** Task **
This exercise calls for the data below to be retyped exactly, minus any images.

=======

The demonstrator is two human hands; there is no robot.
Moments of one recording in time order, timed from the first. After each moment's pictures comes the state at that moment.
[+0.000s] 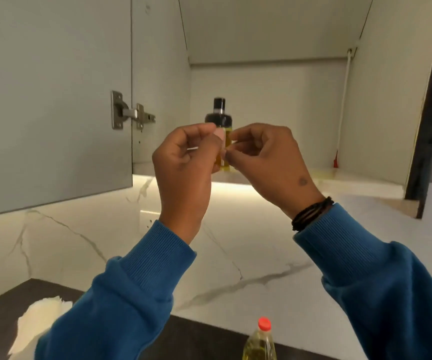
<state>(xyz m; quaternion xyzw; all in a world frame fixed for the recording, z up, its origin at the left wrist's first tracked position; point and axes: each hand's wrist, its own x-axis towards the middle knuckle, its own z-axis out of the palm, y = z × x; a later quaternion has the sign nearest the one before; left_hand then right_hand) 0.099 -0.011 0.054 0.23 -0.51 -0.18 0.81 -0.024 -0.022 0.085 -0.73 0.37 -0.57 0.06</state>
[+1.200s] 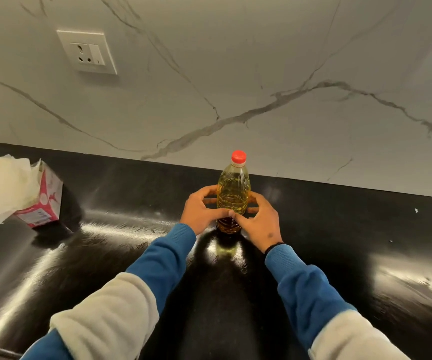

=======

** Task solution **
The demonstrator is two human hands; there is no robot.
Moments of one recording in time order, timed from the first. After each moment's pictures comes the state at that moment.
[+0.000s] 
<state>(xyz m; quaternion xyzw; all in a world frame fixed for the recording, z up, its origin at the left wrist's first tracked position; point and axes: each hand's wrist, its own x-axis towards the middle knuckle, its own z-axis out of the palm, y = z × x; a later quaternion has the sign nearest the one before; left_hand then right_hand) 0.099 -0.011 0.054 0.23 -0.51 -0.18 0.81 -0.024 -0.022 0.085 -0.73 0.37 -0.57 0.06</state>
[+1.200s] 

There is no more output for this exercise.